Adding to these security concerns is the new water dispute between Pakistan and Afghanistan. During recent peace talks in Istanbul, Afghanistan’s government announced its intent to construct a dam on the Chollar River, part of the larger Kunar River system. The Kunar River, originating from the Chyantar Glacier in Chitral, Pakistan, contributes a dominant share of Kabul River flow, roughly between 60 and 75 percent according to multiple hydrological studies. Any disruption could severely impact Pakistan’s agriculture and water security.

This development mirrors India’s involvement on the eastern front, as Afghanistan, supported by Indian technical expertise, pursues projects like the Afghan-India Friendship Dam. The Afghan Foreign Minister’s recent visit to India further advanced agreements on joint water and electricity initiatives. For Pakistan, this expansion of Indian influence on both its eastern and western borders is troubling.

To counter these moves, Pakistan has explored options such as redirecting water from the Chitral River to Swat—a technically feasible but financially demanding plan. However, both countries face fiscal constraints that limit their ability to implement such large-scale projects. Afghanistan’s use of shared river waters, currently 1.8 million acre-feet annually, is expected to double by 2030, potentially reducing Pakistan’s inflow by up to 5 percent. This would deal a heavy blow to Pakistan’s agrarian economy.

Beyond water, Afghanistan’s collaboration with India and its treatment of foreign investors, such as Chinese firms accused of underperformance and subjected to asset confiscation, demonstrates erratic governance. These actions undermine investor confidence and risk further isolating Afghanistan from the international community.

Internally, the Taliban-led regime continues to struggle for legitimacy. Its engagement in external disputes, such as water and border issues, seems aimed at rallying domestic support. Yet this approach risks backfiring, deepening both domestic discontent and regional instability.

Pakistan, therefore, must respond through a strategic approach that addresses both water-sharing and militancy together. These are not separate issues; they are deeply interconnected. Water security cannot be ensured without border security, and vice versa. Pakistan’s rights to its transboundary water sources must be asserted firmly while keeping diplomatic channels open.

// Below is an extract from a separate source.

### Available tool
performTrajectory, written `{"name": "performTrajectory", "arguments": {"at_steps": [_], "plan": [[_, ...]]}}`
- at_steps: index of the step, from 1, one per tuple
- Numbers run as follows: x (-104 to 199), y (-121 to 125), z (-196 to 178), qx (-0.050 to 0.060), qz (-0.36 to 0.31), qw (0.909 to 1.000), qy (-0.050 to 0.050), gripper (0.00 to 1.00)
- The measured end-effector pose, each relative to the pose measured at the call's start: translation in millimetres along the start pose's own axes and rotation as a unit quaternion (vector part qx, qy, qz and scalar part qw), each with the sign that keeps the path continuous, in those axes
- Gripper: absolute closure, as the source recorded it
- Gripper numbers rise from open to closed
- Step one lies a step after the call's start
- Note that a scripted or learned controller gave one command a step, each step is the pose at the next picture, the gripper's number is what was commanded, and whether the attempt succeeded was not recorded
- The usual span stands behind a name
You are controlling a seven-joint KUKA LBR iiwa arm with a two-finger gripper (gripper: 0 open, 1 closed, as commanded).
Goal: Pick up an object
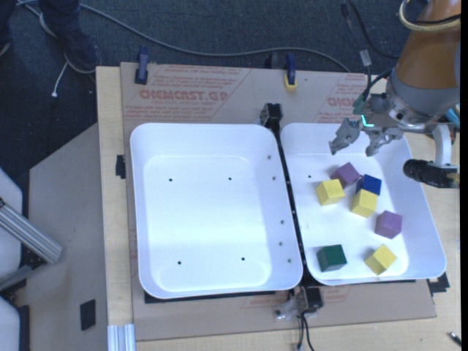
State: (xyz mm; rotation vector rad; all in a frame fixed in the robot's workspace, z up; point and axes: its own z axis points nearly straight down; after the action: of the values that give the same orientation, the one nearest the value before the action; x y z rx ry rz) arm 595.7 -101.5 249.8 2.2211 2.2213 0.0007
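Hovering over the far part of the right bin (428,258), the gripper (360,143) is showing its two grey metal fingers (342,139) spread apart, with nothing sitting between them. Above it, the arm (431,42) is presenting a smooth orange band and a grey wrist, reaching in from the right side of the camera view.

Seven small blocks are lying in the right bin, all matte, foam-like cubes with soft edges. A purple cube (346,173) is resting nearest the gripper, just below and slightly left of the fingertips, but not touching them. A blue cube (370,184) is sitting just beside it to the right, and a yellow cube (330,191) is lying just below-left of the purple one. Another yellow cube (363,202) is pressing up against the blue one from below. Farther toward the near rim, a second purple cube (388,224) is lying apart from the cluster, with a dark green cube (331,257) and a third yellow cube (381,259) sitting well apart from the gripper.

Both bins are looking like shallow, glossy white plastic trays with rounded corners. The left bin (146,218) is showing a few small dark dots on its floor. Both are resting on a brown cardboard sheet (212,93) printed with red lettering, which is lying on the pale wooden tabletop (110,196) and being held by blue and yellow clamps (290,72) at the far edge.
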Motion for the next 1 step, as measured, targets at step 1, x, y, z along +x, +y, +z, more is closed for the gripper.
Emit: {"name": "performTrajectory", "arguments": {"at_steps": [1], "plan": [[0.0, 0.0, 0.1, 0.000, 0.000, 1.0000, 0.000, 0.00]]}}
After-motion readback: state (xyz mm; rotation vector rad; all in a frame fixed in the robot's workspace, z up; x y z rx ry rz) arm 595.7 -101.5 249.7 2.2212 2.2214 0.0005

Regional cooperation is vital. Multilateral mechanisms such as the Moscow Format, the Trilateral (China-Pakistan-Afghanistan), and the Quadrilateral (China-Pakistan-Russia-Iran) provide platforms to address terrorism, water governance, and economic integration collectively. These forums should be used more actively to de-escalate tensions and promote stability.

The stakes are high. Around 400 million people across Pakistan, India, and Afghanistan still live in poverty, many without access to education or basic healthcare. Each rise in regional tension diverts precious resources from human development to defense, perpetuating cycles of poverty and insecurity.

For Pakistan, success will depend on balancing security needs with development goals. The rare earth partnership with the United States offers an opportunity for economic transformation, but only if regional peace can be secured. Similarly, sustainable management of shared water resources with Afghanistan can turn a potential conflict into cooperation.

Ultimately, Afghanistan’s turmoil, India’s opportunism, and Pakistan’s vulnerabilities form an intricate triangle that will define South Asia’s stability in the coming decade. The path forward lies not in confrontation but in coordinated diplomacy and pragmatic policy.

Afghanistan must act responsibly by curbing militancy, respecting transboundary water rights, and creating a safe environment for investors. Pakistan, in turn, must continue using diplomatic forums to protect its security and economic interests. The move toward regional stability cannot be imported; it must be built locally, step by step, through understanding and respect for shared resources.

The real test of leadership in both countries will be measured not by rhetoric but by their ability to turn conflict into cooperation. The future of South Asia depends on how wisely both nations prepare the ground beneath their shared borders and rivers.